:: WHAT NEEDS TO BE DONE ::
The line containing "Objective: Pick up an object" marks the end; write out exactly every line from the start of the data up to and including it, without the pictures.

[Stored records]

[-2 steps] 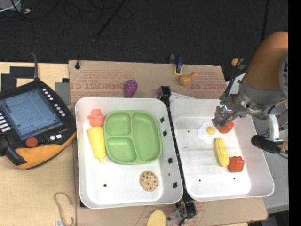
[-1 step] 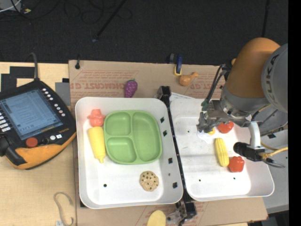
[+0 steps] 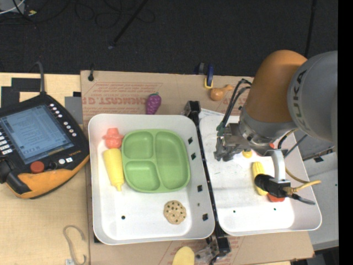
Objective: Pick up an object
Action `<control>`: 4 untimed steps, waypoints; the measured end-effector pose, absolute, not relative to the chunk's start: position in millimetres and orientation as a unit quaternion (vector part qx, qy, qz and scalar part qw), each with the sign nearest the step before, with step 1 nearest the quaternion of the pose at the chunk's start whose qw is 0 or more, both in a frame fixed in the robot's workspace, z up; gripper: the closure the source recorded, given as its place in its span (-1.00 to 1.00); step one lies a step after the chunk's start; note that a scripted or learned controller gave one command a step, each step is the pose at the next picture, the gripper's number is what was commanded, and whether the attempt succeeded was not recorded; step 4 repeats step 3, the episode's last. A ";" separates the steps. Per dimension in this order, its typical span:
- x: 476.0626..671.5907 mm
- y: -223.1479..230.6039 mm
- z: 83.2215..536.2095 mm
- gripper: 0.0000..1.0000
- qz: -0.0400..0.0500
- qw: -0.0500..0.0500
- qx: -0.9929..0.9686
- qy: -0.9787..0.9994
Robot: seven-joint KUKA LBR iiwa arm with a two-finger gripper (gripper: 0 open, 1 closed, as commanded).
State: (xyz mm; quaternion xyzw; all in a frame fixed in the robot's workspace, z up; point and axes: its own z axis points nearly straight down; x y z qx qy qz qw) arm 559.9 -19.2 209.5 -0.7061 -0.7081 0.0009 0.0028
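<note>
Bins sit side by side on the bench, and we see the arm (image 3: 309, 101) reaching in from the right, its orange band above the wrist. The gripper (image 3: 223, 149) hangs over the upper left part of the right bin (image 3: 248, 217), close to the wall that it shares with the left bin (image 3: 138, 225). It is dark against the white floor, and we cannot tell whether it is open or closed. We see nothing held in it.

In the right bin a yellow toy (image 3: 257, 173) lies lengthwise just to the right of the gripper and a little lower, apart from it. At the toy's lower end there is a small red-orange piece (image 3: 275, 198); we cannot make out what it is.

The left bin carries more. A green divided plate (image 3: 156, 162) lies near its middle, with its three compartments bare. A yellow bottle (image 3: 114, 169) lies just beside the plate's left edge, and a pink toy (image 3: 112, 138) sits at the bottle's upper end. A cookie (image 3: 175, 212) lies below the plate, apart from it.

Outside the bins, a purple toy (image 3: 153, 102) and an orange toy (image 3: 218, 93) rest on the cardboard sheet (image 3: 118, 95) behind them. A control pendant (image 3: 36, 142) lies on the bench to the left, and another yellow thing (image 3: 183, 255) sits at the front edge.
</note>
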 end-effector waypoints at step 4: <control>558.4 61.3 232.4 1.00 0.002 0.002 -0.707 -0.708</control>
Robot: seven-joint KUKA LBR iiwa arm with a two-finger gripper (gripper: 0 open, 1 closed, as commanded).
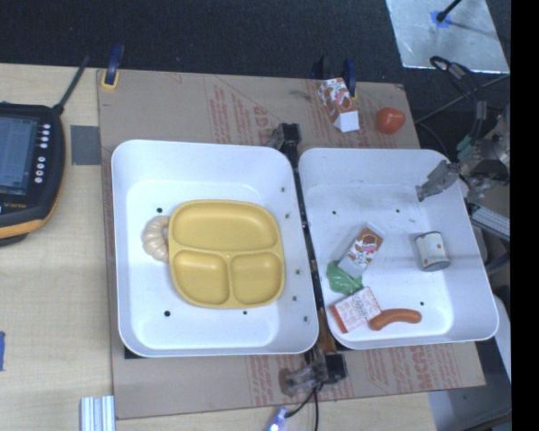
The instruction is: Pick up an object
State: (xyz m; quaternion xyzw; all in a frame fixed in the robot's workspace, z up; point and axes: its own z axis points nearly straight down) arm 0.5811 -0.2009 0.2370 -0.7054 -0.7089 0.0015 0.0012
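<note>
White plastic makes up the right bin point(391, 173), and it serves as the landmark for everything else. Nearest the camera, along that bin's front edge, lie a sausage point(395, 318) and, touching its left end, a red-and-white packet point(355, 308). Just behind the packet sits a green scrap point(342, 281), and behind that a small carton point(361, 250) lies tilted. Toward the bin's right side, level with the carton but apart from it, rests a grey can point(431, 250) on its side. At the bin's far right corner the pincer point(434, 183) hangs over the rim, carrying nothing that can be seen; whether it is spread or pressed together I cannot tell from this angle. Beyond the bin's far wall, out on the surface point(207, 106), stand a small box point(339, 102) and a red ball point(390, 119).

Left of the right bin, the other bin point(130, 241) holds a yellow tray point(226, 252) with a tan lump point(154, 237) touching its left edge.

By my judgement the approach step is in hand, with no object yet picked. The can looks the closest candidate: the next move would call for travel inward and toward the camera, then a descent centred across the can's round body, which may roll if caught off-centre.
</note>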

:: EXERCISE OUTPUT ::
[-2 steps] 
[-1 step] 
[+0 steps] 
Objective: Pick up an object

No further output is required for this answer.